[Exercise data — start]

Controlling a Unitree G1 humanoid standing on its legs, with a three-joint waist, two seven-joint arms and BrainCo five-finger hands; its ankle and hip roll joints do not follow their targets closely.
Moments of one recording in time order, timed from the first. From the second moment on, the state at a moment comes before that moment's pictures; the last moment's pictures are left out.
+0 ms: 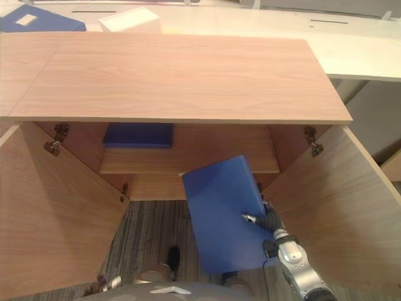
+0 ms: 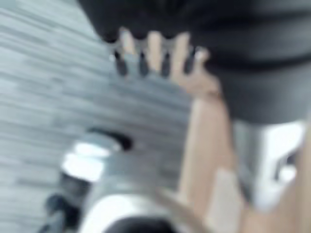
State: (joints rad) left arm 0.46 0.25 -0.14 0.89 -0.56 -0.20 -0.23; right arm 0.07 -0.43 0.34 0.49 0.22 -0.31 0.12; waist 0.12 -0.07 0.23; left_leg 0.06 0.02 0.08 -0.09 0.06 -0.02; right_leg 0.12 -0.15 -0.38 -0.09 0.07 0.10
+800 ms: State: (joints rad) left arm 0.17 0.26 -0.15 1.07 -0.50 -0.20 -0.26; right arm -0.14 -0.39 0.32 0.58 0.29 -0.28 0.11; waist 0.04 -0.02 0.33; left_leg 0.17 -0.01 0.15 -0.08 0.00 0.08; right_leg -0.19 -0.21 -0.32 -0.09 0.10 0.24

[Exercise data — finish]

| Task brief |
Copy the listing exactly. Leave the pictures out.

| Response for this exercise |
Controlling a Unitree G1 humanoid standing on its legs, with a three-joint waist, two seven-joint arms and BrainCo five-finger hands; its ankle and hip roll joints do not follow their targets closely.
Moments of one recording in time order, timed from the first. From the second moment on, the state at a moment comes before that moment's pictures; the last moment's pictures are left out.
+0 ms: 
+0 ms: 
State: (joints rad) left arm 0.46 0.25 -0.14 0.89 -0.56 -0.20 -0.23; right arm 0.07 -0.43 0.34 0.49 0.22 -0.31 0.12; waist 0.12 -0.07 0.23; left_leg 0.06 0.02 0.08 -0.09 0.06 -0.02; right_leg 0.12 -0.15 -0.38 -0.09 0.07 0.10
+800 ms: State: (joints rad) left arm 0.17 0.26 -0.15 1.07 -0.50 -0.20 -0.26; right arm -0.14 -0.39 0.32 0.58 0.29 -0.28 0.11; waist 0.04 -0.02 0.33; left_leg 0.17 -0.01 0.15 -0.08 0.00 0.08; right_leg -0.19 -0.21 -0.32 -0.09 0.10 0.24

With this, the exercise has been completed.